*Your goal*: Quote only the lines from the top of the listing below down to and including the line with "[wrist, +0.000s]".

*Provided material*:
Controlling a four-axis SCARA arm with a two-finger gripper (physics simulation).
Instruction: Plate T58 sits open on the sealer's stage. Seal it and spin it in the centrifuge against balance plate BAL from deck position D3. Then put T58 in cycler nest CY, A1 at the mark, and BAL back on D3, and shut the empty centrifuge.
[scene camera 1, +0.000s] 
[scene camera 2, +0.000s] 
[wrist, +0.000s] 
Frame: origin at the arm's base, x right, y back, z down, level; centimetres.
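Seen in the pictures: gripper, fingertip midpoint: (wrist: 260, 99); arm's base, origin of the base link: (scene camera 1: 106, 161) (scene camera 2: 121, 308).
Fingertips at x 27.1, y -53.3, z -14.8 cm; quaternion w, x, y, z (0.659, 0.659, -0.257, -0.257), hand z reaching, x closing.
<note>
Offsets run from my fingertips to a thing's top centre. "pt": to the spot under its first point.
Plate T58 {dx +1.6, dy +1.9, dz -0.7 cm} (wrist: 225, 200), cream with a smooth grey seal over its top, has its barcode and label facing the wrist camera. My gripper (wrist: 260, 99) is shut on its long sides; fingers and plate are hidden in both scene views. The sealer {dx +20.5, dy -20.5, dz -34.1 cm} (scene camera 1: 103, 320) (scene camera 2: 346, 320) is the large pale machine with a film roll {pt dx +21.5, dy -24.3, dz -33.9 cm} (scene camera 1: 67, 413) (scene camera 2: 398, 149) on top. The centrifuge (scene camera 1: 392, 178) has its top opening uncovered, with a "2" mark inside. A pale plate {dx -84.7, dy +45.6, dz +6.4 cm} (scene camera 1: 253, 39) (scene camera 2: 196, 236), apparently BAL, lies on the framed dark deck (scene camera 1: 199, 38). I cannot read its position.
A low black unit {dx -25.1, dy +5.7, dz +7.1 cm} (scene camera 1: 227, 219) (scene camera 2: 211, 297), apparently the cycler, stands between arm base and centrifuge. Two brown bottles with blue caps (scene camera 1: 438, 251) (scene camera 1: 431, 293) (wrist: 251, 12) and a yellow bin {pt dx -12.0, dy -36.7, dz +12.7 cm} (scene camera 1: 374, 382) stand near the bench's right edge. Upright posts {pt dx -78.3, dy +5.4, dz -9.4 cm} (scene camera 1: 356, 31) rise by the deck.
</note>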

*Result*:
Controlling a four-axis SCARA arm with a two-finger gripper (physics simulation).
Instruction: Plate T58 sits open on the sealer's stage. Seal it and spin it in the centrifuge against balance plate BAL from deck position D3. Then put T58 in cycler nest CY, A1 at the mark, and BAL back on D3, and shut the empty centrifuge.
[scene camera 1, +0.000s] 
[scene camera 2, +0.000s] 
[wrist, +0.000s] 

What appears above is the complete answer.